Cells to Systems Screening for Thyroid Hormone Disrupting Chemicals in the Brain

Abstract

Abstract Precisely timed and regulated thyroid hormone (TH) levels are essential for vertebrate development and metabolism. To detect environmental chemicals that disrupt TH action, we developed an integrated luciferase reporter cell line in rat pituitary GH3 cells that is TH responsive through activation of endogenous thyroid hormone receptors (TRs). High throughput screening as part of the Tox21 program identified several non-TH related positive hits as RXR agonists, a supposed “silent” heterodimer partner for TRs. These data showed RXR agonists can affect TR signaling at least in pituitary cells. We extended these results to our sensitive and specific in vivo model for TH action, Xenopus laevis metamorphosis. We previously demonstrated that RXR agonists like organotins and the pharmaceutical bexarotene, strongly potentiate (and RXR antagonists inhibit) TH induced metamorphic programs, at the morphological, cellular (e.g. apoptosis or proliferation), transgenic reporter gene levels, and transcriptomic responses in tadpole tails.

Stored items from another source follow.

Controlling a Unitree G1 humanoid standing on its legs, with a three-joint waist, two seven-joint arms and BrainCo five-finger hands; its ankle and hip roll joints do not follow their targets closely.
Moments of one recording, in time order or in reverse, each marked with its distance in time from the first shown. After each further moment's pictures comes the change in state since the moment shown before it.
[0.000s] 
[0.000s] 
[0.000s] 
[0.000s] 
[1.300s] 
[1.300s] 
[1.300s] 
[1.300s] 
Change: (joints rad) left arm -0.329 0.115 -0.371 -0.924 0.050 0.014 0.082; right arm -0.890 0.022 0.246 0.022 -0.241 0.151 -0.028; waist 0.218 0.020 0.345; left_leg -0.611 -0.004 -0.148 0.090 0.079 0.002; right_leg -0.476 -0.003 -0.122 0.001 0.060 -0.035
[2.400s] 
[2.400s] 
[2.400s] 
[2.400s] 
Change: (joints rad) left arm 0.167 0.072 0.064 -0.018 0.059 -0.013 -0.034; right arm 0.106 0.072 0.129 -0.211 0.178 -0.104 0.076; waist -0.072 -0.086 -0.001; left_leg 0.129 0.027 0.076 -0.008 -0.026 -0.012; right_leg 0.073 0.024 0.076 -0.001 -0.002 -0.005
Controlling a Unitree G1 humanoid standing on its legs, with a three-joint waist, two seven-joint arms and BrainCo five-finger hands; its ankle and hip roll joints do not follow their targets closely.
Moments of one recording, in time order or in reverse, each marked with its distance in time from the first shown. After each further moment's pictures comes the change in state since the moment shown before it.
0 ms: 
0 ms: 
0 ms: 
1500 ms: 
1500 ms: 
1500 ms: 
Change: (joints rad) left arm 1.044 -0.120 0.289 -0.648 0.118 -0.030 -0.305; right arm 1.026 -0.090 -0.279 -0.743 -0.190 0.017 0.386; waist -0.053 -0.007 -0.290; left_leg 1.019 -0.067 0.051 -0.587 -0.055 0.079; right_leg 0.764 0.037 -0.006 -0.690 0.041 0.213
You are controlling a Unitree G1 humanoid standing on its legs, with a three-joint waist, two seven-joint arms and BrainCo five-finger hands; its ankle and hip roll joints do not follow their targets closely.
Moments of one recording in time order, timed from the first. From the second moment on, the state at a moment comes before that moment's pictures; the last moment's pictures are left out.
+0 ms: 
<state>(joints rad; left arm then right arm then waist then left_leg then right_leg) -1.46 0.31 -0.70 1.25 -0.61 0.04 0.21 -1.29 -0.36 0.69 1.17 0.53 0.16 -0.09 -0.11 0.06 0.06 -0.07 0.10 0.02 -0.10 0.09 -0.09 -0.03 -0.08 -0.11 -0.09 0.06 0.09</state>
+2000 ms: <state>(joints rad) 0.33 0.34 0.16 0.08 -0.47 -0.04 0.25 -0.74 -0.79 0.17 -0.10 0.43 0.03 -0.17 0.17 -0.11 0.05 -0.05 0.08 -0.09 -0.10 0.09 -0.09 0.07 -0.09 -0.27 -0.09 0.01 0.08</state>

We have now extended this analysis to include RNA-Seq experiments over distinct time points in the tadpole brain, a common target of TH in humans and frogs, revealing specific gene sets particularly affected by TH and RXR ligands working in concert. Very few genes were affected by RXR ligands alone. The remarkable overlap between the environmental toxicant tributyltin and the synthetic and specific RXR ligand bexarotene regulated transcriptomes provides strong evidence that they have a common molecular target in multiple tissues. We have also created germline mutations in all RXR family members in Xenopus tropicalis (alpha, beta and gamma), and both copies of the duplicated TR beta gene in Xenopus laevis via genome editing approaches. This will allow us to further investigate TR-RXR heterodimer function across tissues and developmental timeframes, and in response to known and suspected TR and RXR ligands. Our studies revealed an unanticipated degree of TR and RXR ligand interactions in vitro and in vivo, highlighting a surprising role of RXRs as avenues for TH endocrine disruption, including the brain.